The announcement does not mean that a new lacrosse team will be based in Boston or New England. The PLL, which Rabil launched in October with his brother, Mike, will operate as a tour-based model, with six teams playing each other in a different host city each weekend of a 14-week season. There will be 10 regular-season weekends, an All-Star week, and three playoff weekends.
The first weekend of June was chosen as opening weekend in part because the NCAA lacrosse season will be over by then. PLL games will be broadcast on NBC Sports networks.
The tour-based model — like NASCAR or MMA — attempts to capitalize on event scarcity rather than a consistent base of season ticket-holders. Over time, Rabil said, he hopes the league will grow to the point where it could support a city-based model. For now, the PLL expects spectators to come from up to 250 miles away, with only one opportunity per season to see a weekend of professional lacrosse in their community.

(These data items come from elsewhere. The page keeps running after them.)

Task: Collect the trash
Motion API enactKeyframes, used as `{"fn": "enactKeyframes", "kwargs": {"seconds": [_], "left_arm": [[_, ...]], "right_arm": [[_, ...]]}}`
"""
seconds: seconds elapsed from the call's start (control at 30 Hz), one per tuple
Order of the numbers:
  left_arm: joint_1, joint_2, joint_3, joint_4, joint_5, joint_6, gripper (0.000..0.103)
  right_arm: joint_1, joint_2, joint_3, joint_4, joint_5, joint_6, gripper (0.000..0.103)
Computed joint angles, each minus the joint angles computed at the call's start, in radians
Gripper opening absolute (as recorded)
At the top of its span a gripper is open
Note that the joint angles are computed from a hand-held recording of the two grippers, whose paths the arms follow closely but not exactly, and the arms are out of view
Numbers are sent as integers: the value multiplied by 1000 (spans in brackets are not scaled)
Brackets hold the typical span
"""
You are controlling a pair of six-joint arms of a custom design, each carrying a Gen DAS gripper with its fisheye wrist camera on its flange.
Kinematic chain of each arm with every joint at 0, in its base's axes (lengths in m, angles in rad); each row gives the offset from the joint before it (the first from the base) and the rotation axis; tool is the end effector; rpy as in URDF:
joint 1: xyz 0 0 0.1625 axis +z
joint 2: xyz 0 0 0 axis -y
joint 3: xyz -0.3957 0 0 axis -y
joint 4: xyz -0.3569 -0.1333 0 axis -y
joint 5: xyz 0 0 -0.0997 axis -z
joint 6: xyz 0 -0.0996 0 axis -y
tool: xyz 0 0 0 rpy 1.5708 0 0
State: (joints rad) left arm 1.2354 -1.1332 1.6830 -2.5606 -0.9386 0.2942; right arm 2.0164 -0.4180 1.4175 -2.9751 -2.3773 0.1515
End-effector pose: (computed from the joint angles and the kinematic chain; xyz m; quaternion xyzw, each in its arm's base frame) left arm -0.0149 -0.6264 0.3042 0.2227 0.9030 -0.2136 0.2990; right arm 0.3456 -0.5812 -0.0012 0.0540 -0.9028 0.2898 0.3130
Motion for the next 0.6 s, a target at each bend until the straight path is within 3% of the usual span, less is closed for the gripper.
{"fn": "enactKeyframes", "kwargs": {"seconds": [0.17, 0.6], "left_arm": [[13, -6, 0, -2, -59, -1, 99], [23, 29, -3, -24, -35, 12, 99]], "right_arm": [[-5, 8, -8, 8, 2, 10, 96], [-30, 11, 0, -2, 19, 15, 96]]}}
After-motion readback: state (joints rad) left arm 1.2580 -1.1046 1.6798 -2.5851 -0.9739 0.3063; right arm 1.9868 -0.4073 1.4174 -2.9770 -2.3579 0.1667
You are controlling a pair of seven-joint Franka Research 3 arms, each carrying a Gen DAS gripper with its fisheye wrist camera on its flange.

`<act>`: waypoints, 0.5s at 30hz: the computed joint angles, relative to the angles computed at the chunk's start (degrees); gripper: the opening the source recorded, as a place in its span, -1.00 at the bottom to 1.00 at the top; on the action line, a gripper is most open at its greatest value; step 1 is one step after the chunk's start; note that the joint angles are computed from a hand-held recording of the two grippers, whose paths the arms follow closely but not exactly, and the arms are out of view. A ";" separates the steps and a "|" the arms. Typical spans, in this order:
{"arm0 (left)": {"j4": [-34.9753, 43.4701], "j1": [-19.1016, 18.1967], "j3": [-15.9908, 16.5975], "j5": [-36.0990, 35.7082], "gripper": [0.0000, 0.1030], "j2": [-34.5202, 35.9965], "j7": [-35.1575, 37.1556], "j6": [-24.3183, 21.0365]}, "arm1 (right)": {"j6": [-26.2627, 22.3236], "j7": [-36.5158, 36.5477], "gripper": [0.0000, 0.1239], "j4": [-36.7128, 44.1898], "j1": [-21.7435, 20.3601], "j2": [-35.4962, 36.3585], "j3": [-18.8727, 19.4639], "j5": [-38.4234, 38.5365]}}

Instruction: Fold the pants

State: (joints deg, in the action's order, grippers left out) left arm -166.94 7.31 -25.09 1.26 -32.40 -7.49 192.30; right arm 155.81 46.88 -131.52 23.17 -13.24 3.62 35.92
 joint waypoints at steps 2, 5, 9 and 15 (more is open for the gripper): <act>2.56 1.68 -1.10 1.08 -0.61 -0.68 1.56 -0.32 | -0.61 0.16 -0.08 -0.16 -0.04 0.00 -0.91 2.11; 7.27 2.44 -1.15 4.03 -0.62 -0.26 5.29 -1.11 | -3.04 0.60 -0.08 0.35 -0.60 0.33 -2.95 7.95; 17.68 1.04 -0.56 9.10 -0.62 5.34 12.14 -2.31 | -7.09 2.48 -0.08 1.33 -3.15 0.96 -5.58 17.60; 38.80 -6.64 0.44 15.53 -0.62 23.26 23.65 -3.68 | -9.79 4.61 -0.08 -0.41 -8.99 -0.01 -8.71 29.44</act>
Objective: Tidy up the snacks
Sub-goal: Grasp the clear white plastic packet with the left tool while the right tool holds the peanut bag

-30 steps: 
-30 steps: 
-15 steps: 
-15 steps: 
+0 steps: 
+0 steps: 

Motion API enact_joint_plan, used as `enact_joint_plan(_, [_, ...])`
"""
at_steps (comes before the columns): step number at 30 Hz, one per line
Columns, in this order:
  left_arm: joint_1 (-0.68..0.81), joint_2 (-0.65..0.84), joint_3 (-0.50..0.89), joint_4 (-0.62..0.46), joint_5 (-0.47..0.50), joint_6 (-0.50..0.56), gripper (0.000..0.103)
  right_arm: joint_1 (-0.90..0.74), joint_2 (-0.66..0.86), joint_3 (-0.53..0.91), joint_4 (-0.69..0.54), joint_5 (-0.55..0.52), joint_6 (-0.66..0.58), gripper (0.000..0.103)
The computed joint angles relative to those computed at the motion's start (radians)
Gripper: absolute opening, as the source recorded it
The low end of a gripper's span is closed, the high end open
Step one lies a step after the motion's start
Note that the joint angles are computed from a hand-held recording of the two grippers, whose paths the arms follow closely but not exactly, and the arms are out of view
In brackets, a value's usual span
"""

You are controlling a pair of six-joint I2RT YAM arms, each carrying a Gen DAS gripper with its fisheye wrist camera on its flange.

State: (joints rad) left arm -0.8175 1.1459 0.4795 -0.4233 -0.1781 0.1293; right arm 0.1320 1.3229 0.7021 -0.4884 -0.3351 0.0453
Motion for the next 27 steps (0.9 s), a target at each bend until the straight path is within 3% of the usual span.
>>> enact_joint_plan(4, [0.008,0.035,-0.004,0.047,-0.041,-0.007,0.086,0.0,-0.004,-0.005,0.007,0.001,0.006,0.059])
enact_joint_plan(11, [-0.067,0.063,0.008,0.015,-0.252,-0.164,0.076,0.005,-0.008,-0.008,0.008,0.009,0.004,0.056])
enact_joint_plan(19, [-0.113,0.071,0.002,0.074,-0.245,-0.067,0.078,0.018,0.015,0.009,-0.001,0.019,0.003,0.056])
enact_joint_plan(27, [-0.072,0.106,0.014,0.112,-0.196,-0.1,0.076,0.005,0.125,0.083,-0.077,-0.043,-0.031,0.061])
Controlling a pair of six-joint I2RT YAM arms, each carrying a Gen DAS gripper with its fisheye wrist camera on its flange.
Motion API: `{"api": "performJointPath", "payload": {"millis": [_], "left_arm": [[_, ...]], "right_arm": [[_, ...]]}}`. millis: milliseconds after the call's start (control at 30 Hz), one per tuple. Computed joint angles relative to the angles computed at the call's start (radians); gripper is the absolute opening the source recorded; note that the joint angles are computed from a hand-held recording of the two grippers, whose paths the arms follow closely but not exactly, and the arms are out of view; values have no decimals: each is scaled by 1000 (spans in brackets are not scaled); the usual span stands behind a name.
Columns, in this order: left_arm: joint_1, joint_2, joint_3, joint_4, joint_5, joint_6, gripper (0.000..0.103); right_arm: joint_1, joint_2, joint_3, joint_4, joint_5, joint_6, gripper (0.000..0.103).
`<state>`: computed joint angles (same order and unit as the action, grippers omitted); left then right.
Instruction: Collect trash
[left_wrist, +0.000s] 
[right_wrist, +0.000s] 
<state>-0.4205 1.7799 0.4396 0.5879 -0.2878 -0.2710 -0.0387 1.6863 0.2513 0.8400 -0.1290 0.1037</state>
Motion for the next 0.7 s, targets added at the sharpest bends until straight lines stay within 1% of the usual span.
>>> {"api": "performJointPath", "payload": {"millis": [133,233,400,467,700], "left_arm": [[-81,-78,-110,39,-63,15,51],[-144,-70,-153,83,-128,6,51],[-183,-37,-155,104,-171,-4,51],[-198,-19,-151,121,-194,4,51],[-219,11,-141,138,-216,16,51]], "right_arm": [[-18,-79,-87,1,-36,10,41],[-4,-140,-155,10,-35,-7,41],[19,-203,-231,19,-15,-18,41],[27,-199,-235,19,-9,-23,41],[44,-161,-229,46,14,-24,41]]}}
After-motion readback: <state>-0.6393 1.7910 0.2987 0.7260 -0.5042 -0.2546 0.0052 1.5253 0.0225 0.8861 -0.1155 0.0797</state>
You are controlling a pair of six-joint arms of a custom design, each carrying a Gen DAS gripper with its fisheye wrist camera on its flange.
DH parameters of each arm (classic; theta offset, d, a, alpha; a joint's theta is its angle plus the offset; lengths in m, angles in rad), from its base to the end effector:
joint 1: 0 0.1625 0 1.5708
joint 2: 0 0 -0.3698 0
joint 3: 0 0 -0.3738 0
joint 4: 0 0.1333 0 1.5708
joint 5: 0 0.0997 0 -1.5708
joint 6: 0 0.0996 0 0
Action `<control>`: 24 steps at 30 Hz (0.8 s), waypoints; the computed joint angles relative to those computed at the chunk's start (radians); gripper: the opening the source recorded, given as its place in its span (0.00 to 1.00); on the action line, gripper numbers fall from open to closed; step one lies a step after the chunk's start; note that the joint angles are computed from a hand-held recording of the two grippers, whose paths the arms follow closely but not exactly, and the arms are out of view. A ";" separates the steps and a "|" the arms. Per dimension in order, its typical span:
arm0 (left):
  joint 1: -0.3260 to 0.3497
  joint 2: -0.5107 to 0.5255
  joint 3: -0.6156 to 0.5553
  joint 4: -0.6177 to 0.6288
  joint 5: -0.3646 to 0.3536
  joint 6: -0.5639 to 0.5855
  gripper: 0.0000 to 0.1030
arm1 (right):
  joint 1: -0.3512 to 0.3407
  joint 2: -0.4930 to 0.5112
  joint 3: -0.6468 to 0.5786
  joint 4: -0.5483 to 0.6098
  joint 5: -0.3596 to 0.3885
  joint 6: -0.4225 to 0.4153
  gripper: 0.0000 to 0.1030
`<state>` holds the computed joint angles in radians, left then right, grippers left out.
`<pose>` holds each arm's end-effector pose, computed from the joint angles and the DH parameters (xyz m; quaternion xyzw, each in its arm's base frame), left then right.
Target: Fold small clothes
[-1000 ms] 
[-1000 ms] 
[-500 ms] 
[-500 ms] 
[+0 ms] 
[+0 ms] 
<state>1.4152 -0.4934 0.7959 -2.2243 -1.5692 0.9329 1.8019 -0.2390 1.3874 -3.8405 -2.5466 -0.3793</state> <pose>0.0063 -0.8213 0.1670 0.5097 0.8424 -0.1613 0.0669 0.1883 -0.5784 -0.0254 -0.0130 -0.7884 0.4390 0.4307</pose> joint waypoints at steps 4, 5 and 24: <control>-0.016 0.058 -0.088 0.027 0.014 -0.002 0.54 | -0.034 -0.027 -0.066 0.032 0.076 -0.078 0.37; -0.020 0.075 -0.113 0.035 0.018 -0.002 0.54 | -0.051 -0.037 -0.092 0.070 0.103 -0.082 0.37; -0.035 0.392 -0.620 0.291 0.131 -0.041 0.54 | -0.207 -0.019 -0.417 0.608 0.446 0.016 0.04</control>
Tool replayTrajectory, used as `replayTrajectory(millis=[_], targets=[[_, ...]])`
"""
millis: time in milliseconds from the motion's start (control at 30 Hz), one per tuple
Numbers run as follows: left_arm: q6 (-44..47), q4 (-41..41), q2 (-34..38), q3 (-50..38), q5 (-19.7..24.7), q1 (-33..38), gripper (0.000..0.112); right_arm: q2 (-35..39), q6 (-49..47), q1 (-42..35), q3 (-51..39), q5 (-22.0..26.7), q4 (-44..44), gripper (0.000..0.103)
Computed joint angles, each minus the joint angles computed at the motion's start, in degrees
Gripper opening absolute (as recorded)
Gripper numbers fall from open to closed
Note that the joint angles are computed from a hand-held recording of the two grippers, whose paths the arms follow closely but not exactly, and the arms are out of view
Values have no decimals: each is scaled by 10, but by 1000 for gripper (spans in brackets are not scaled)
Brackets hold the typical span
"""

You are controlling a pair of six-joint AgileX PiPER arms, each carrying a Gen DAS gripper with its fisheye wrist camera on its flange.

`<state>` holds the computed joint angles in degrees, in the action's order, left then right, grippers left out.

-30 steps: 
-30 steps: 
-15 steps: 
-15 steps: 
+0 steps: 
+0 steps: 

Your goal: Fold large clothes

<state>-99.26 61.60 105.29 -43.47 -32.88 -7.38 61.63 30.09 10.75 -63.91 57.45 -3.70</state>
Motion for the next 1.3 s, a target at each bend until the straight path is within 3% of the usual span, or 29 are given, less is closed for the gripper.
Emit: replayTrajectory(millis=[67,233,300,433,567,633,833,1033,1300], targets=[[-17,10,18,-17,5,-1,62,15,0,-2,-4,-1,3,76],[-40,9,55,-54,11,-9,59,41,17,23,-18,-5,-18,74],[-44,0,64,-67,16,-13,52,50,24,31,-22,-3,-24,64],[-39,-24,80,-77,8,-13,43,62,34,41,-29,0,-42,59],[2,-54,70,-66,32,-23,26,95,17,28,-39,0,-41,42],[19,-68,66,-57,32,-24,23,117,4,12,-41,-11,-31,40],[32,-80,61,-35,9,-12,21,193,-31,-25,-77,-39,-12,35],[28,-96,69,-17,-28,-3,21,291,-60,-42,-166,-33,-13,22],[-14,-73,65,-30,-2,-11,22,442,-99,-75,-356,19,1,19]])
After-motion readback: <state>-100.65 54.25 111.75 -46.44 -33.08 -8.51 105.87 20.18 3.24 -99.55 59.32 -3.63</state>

The PLL has yet to announce the names of its six teams. It will not have a draft in its first year, but form teams in a way that encourages competitive balance before handing more responsibility in roster-building over to individual teams and coaches in seasons to come.
New England was chosen to host the opening weekend over cities including Baltimore and Philadelphia in the Mid-Atlantic, where lacrosse is most popular. Rabil, who is from the Washington, D.C., area and played college lacrosse at Johns Hopkins, said the decision was largely based on empirical data. Household TV viewership of lacrosse, participation rates in the sport, and quality of venues were all factors.
Personal relationships with the Kraft family and others in the region played a role, too. Rabil has known Bill Belichick since college, having first met the Patriots coach at an All-American dinner. Those relationships were strengthened during his MLL days in Boston. Patriots receiver Chris Hogan, a college lacrosse player, is an investor in PLL.
Even though teams won’t have a home field in any specific city, Rabil still expects the league to establish strong ties to individual communities.
“There’s no market that cares more about their team and their city than New England,” Rabil said. “While we’re certainly out here pushing creatively with new media, with great distribution from our partners at NBC, and we’re leaning into a different version of a team sports league — being tour-based, building lacrosse clubs and pushing the boundaries of celebrity profiles of our athletes — we don’t by any stretch of the imagination think that city alignment with team is irrelevant. It’s actually more relevant than ever.”